ダイオキシン含む除草剤、全国の山林46か所に埋設のまま…水源近くの例も
読売新聞 2022/05/05 09:14
 15道県の計46か所の山林に、半世紀前から猛毒のダイオキシン類を含む除草剤が埋められたままになっている。当時は安全に焼却処理する技術が確立されていなかったためだ。除草剤にはベトナム戦争で、がんや先天性障害などの被害を引き起こしたとされる「枯れ葉剤」と同じ成分が含まれており、林野庁は撤去に向けて検討を始めた。(虎走亮介)

■立ち入り禁止

 <立ち入り禁止 囲い内の立ち入りや土石等の採取をしないで下さい>

 佐賀県吉野ヶ里町の国有林にはそう警告する看板が立ち、一帯は高さ1メートル60の金網で厳重に囲われていた。1971年12月、この場所に除草剤「2・4・5―T系」945キロが埋められた。
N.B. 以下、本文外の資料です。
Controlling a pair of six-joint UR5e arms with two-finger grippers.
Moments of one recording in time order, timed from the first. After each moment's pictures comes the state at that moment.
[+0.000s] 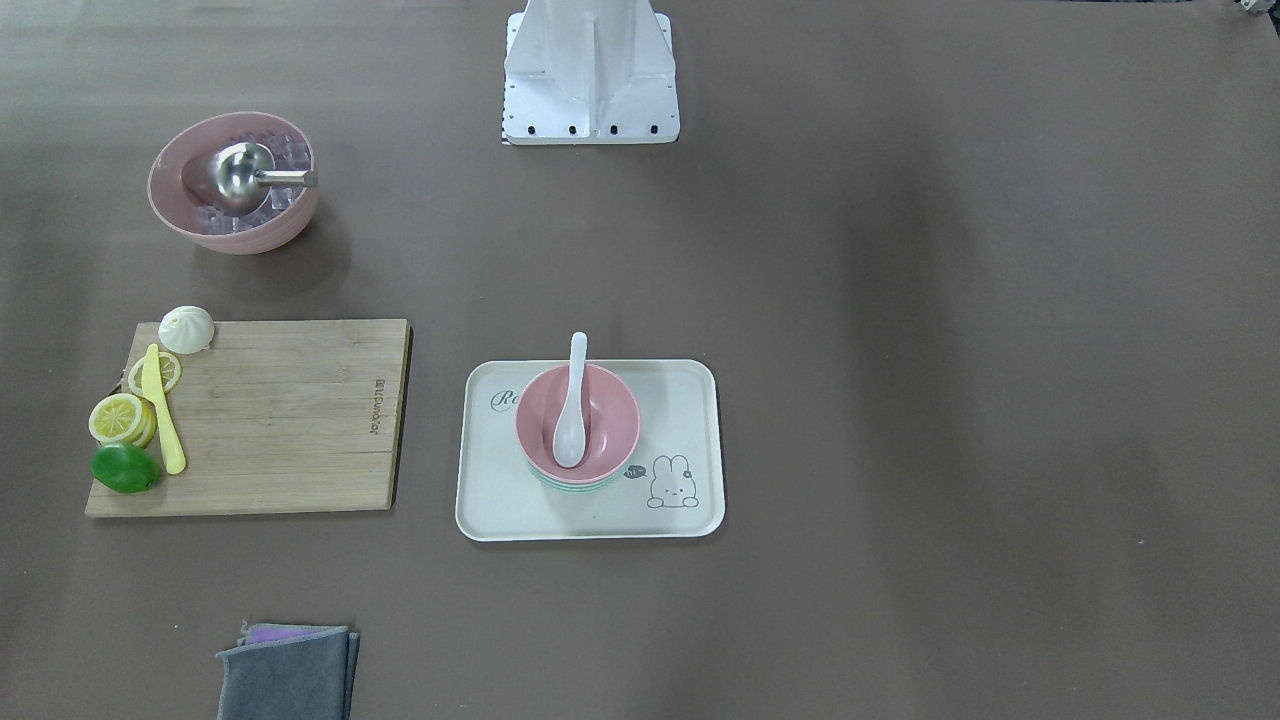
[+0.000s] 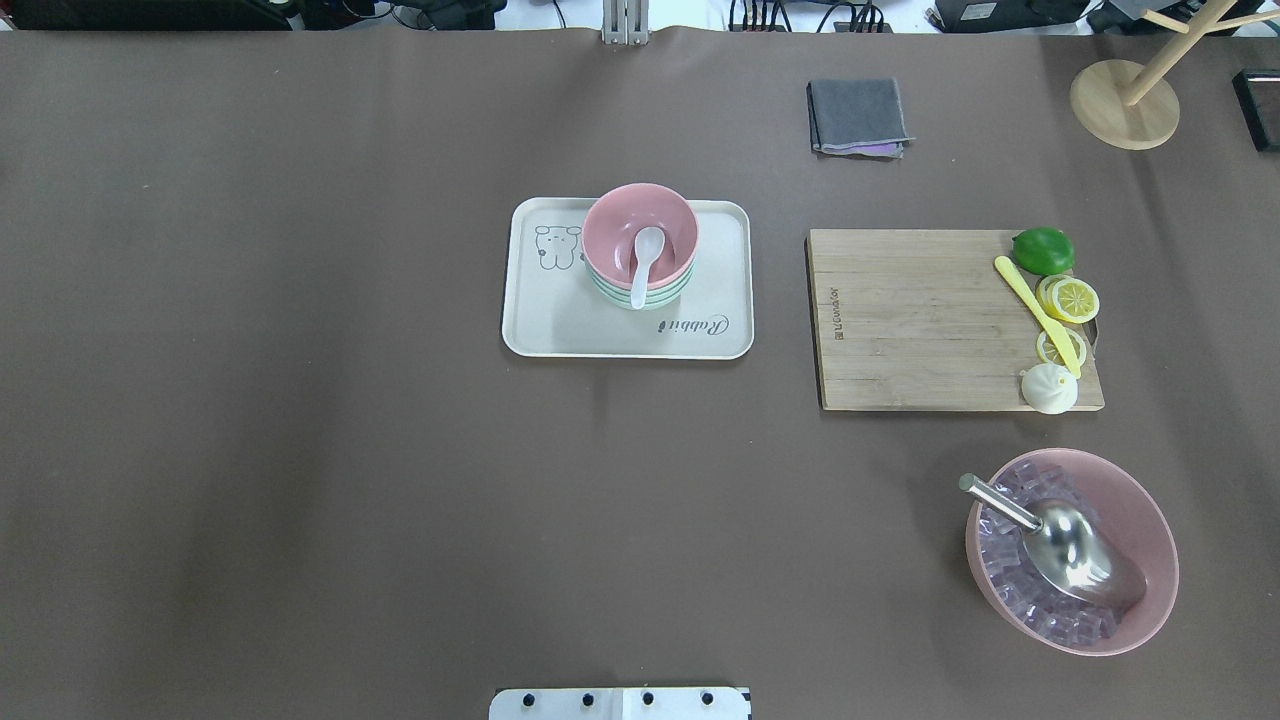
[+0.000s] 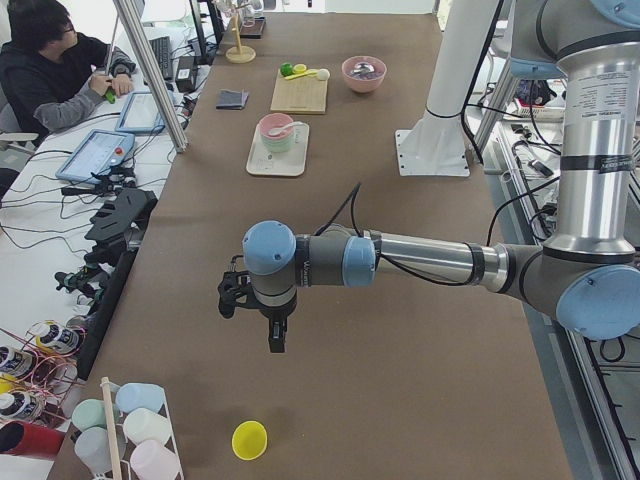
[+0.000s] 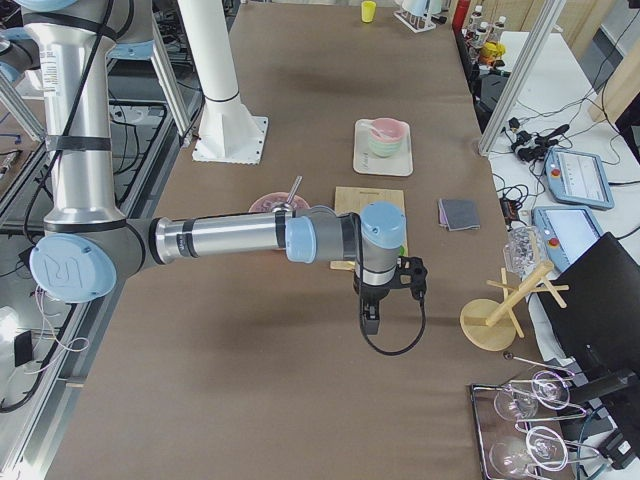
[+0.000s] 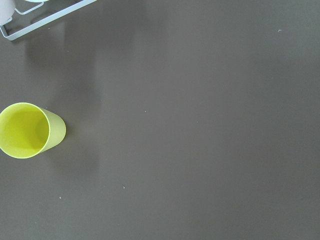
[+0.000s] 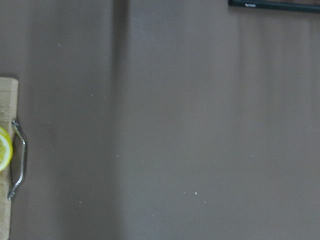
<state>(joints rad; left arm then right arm) -1.64 -1.53 -1.72 -1.47 -2.38 -0.01 1.56 -1.62 1.73 -1.64 2.27 0.04</state>
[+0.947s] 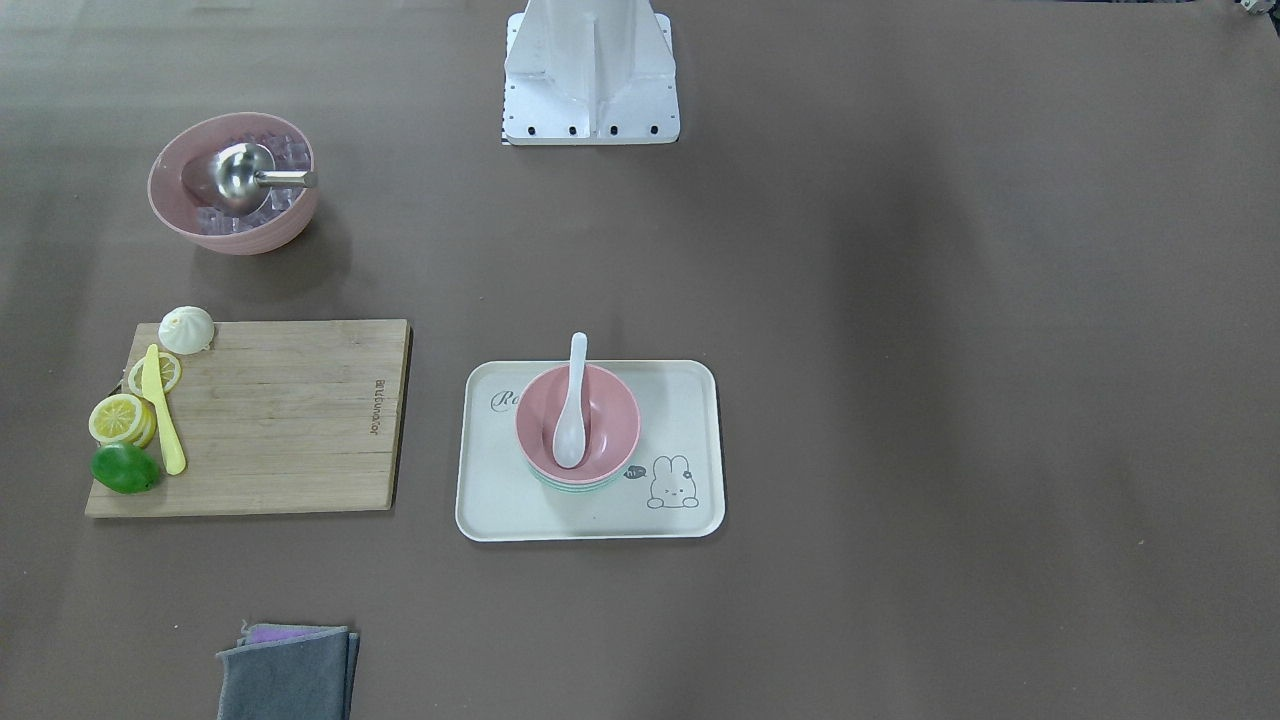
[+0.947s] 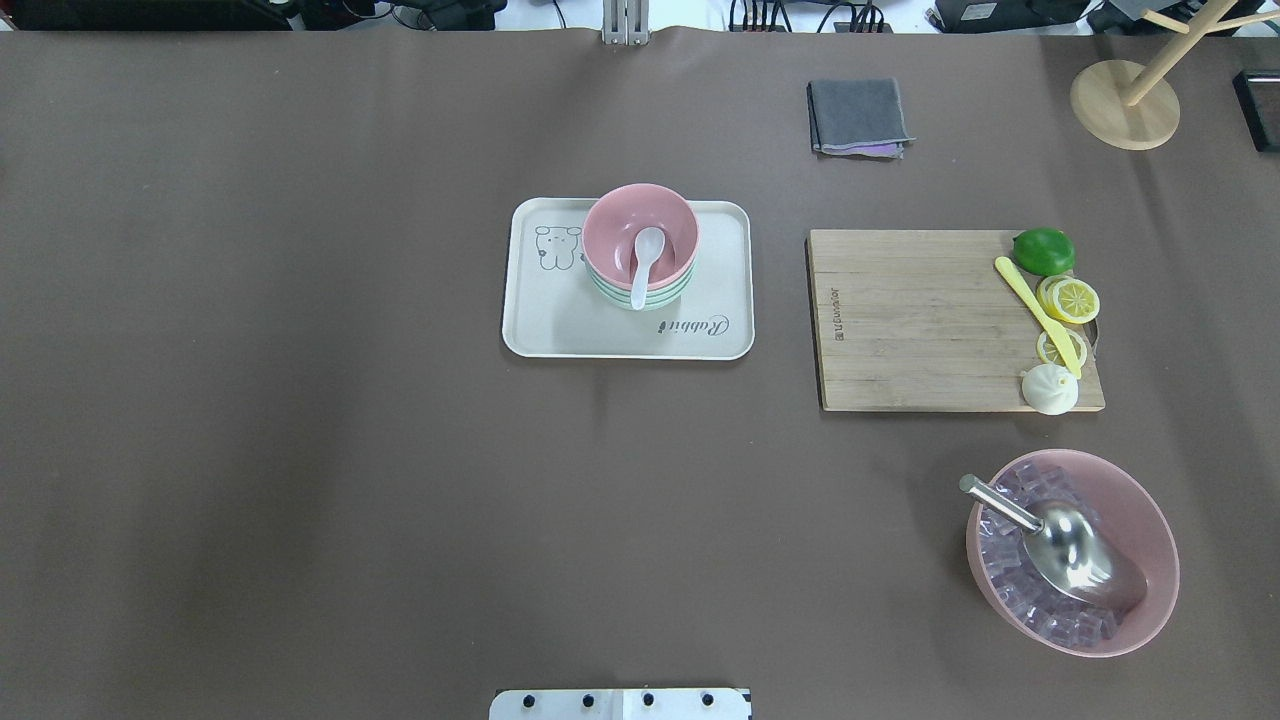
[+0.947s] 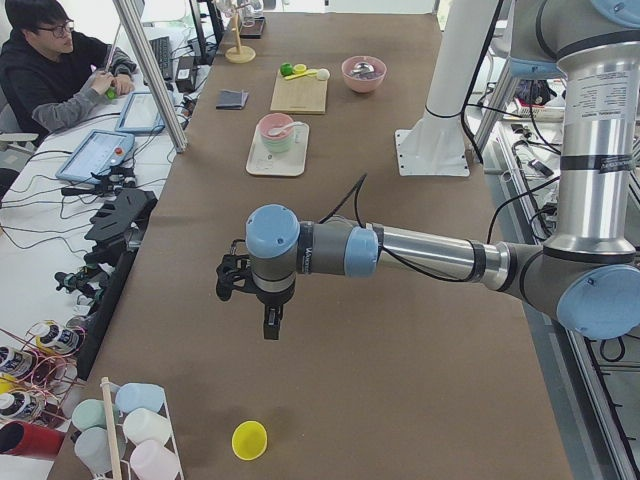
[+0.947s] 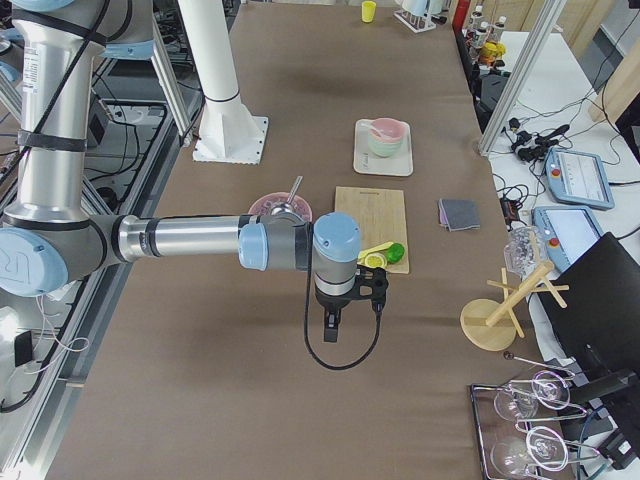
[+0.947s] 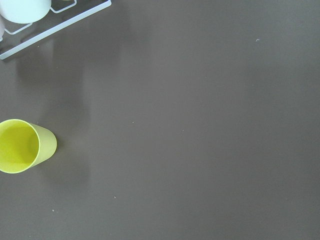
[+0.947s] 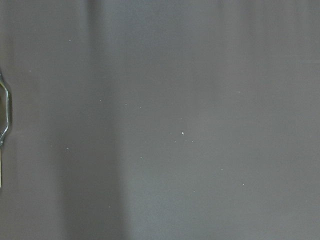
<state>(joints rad) -1.64 -1.53 -1.76 -1.51 -2.39 -0.01 1.58 -1.73 1.82 -1.64 2.30 0.05</state>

 2月下旬、林野庁佐賀森林管理署の職員が、車で10分ほど走った林道の先にある埋設地の点検をしていた。約1キロ離れた場所には、福岡市民の水がめの「五ヶ山ダム」がある。職員は手で金網を揺らし、約20分かけて強度を確認。侵入された形跡がないことや、周囲のササや樹木の植生に問題がないことも確かめた。

 同管理署は月2回の定期点検を続けており、白石健二署長は「これまでに異常が確認されたことはない」と語った。

■当時は農薬

 林野庁によると、各地に埋設されている除草剤は、67年頃から国有林の下草を刈るために同庁が使っていたものだ。当時は農薬に登録されていた。

 しかし、世界各地で健康被害の恐れが報告されたため、同庁は71年4月、使用中止を決定。同11月には埋設を指示する通達を出し、国が管理する全国の山林計54か所に除草剤の粒剤約25トンと乳剤約1836リットルが埋められた。

 通達では、土やセメントと混ぜてコンクリート塊にすることや、1メートル以上の土をかぶせ、水源地や民家から一定の距離をとり、1か所に埋める量は300キロ以内にすると決められた。しかし、84年に愛媛県で漏出が判明したことを受け、同庁が全国調査をしたところ、29か所で通達通りに埋設されていないことがわかった。

 一部は撤去されたが、今も20か所で通達の基準とは異なる方法のまま埋められている。現在は年2回の定期点検と、大雨や地震の後に臨時点検を実施。周辺の土壌や水質を検査しているが、ダイオキシン類の環境基準値を上回ったことはないという。